**Exercise requirements**
Transcribe only the lines of the listing below from the one holding "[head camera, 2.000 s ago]" through the one holding "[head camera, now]", inclusive, without any change.

======== Recorded data ========

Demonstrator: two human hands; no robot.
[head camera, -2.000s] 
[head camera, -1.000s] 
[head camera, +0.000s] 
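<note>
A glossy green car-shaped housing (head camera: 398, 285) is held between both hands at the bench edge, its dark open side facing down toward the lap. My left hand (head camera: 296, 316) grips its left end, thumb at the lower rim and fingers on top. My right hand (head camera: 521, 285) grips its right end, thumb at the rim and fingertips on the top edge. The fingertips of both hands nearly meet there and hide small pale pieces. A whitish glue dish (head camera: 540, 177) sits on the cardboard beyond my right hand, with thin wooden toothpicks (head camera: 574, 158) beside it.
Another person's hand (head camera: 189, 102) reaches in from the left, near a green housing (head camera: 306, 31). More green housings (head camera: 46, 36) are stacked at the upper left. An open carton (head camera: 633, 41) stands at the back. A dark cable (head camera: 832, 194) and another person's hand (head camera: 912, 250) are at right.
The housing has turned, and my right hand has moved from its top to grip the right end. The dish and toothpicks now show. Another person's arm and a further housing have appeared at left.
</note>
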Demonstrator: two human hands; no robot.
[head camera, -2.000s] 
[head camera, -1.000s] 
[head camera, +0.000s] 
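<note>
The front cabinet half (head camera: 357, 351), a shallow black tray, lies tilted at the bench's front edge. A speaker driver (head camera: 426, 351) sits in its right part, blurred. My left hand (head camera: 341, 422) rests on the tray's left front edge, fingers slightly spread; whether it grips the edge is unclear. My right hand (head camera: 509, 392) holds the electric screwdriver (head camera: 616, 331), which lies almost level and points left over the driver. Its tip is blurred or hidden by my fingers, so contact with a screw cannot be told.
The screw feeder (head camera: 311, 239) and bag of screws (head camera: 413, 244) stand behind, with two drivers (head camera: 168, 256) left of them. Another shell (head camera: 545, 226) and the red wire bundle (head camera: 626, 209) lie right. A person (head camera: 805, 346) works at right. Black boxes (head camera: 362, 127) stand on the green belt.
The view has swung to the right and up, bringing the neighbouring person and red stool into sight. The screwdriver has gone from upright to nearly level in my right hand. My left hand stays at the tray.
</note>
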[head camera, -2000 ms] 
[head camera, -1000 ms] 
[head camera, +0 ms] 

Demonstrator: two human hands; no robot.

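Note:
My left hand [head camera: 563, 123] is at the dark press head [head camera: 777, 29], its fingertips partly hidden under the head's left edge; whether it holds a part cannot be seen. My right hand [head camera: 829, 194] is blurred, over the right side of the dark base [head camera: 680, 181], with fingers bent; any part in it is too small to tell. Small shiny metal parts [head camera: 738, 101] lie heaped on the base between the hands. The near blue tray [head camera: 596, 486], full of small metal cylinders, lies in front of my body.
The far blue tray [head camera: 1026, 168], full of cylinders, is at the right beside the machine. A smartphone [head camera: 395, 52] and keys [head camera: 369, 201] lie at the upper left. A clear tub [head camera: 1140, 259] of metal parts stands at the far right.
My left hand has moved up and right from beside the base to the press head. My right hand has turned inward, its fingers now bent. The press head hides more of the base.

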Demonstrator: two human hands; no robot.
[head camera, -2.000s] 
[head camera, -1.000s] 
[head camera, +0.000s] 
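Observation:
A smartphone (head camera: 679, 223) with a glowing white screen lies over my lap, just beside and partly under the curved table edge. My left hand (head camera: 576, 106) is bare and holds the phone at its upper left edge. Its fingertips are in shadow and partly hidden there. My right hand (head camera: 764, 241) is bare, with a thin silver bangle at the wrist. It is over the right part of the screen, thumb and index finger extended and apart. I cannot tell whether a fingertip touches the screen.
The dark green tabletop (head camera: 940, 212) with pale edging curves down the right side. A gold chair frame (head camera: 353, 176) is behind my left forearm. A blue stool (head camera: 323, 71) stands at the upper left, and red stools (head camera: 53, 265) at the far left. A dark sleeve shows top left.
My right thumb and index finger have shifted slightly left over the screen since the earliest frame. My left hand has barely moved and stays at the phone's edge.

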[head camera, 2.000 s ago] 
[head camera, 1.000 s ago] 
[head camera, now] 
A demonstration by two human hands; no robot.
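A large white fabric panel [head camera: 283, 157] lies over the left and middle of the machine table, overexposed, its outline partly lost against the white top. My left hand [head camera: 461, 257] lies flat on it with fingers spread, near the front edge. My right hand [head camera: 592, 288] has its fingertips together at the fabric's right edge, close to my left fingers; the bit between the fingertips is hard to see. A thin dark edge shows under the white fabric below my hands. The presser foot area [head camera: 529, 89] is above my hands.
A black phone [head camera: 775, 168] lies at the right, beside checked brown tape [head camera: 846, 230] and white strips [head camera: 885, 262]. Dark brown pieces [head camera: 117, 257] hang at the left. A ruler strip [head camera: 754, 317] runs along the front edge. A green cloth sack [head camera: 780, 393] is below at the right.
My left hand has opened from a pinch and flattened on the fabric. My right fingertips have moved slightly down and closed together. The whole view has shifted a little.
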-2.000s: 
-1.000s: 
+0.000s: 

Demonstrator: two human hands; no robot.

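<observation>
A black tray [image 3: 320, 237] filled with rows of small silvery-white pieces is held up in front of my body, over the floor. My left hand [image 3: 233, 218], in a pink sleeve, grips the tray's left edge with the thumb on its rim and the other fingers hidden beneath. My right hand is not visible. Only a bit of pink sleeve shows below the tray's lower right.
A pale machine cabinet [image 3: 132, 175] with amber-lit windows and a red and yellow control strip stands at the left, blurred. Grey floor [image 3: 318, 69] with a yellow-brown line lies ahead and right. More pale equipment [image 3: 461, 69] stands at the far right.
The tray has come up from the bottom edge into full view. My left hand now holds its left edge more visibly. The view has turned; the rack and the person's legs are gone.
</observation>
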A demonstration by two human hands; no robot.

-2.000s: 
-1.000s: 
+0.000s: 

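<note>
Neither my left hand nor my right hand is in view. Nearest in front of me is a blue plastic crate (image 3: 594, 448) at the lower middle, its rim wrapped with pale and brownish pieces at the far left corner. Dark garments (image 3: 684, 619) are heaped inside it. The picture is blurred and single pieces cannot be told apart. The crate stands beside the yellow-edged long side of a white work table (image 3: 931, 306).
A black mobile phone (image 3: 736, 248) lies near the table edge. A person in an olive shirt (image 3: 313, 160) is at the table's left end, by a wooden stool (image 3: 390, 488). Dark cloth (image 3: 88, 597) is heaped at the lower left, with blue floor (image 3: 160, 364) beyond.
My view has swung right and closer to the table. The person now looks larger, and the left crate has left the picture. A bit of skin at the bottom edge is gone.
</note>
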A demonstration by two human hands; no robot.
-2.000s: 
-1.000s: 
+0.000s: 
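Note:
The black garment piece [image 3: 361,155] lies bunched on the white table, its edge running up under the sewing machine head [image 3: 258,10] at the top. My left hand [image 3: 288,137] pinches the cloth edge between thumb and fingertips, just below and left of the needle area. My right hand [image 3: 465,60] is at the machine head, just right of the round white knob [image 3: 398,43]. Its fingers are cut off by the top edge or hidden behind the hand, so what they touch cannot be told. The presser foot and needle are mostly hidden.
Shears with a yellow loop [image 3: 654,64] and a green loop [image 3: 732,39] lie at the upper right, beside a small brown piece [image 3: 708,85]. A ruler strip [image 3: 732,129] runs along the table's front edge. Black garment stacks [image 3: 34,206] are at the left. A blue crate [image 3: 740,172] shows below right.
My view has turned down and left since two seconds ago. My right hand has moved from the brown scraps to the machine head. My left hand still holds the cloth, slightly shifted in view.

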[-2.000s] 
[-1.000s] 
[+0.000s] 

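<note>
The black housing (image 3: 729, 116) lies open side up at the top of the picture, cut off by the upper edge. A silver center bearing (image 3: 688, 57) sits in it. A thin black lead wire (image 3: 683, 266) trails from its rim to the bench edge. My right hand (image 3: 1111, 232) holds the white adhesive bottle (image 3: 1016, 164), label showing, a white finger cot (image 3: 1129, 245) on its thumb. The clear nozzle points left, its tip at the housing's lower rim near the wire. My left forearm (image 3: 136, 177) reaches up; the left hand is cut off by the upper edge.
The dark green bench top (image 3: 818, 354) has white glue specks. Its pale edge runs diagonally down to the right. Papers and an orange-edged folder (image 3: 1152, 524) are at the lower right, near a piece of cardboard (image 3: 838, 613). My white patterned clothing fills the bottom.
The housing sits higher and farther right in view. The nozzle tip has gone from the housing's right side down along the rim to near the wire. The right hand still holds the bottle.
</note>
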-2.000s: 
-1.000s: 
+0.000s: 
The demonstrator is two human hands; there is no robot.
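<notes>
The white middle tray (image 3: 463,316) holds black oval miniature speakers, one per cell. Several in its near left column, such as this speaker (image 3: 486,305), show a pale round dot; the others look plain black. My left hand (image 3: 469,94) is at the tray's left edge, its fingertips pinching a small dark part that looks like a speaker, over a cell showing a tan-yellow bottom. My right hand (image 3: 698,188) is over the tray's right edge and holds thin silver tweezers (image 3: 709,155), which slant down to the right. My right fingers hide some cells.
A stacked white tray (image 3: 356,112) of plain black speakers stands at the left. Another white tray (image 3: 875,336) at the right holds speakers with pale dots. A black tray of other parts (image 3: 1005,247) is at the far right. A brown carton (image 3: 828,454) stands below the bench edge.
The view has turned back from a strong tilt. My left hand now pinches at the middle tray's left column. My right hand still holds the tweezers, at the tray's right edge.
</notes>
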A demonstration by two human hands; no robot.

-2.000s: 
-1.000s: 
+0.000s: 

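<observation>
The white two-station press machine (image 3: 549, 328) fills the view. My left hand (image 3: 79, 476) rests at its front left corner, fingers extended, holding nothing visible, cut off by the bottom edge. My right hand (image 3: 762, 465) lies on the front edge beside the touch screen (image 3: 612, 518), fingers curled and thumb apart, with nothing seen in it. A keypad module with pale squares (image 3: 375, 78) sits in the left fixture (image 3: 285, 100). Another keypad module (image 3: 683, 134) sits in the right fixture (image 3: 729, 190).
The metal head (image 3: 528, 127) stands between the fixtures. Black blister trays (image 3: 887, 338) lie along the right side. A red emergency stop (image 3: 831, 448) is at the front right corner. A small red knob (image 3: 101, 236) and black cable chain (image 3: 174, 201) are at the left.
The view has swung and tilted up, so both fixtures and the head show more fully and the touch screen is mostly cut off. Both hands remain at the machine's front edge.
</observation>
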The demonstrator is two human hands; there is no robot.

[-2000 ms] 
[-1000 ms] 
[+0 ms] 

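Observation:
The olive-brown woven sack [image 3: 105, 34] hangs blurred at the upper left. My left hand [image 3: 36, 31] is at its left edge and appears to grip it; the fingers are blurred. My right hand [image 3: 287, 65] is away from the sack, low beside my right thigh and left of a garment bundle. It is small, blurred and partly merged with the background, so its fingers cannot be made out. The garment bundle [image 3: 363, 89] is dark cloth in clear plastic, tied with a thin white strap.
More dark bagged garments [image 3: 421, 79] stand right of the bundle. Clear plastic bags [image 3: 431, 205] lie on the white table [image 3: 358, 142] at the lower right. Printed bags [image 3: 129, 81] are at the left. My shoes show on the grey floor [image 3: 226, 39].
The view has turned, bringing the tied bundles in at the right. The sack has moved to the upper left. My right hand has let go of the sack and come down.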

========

**Output of the exercise**
[head camera, 2.000 s ago] 
[head camera, 1.000 s ago] 
[head camera, now] 

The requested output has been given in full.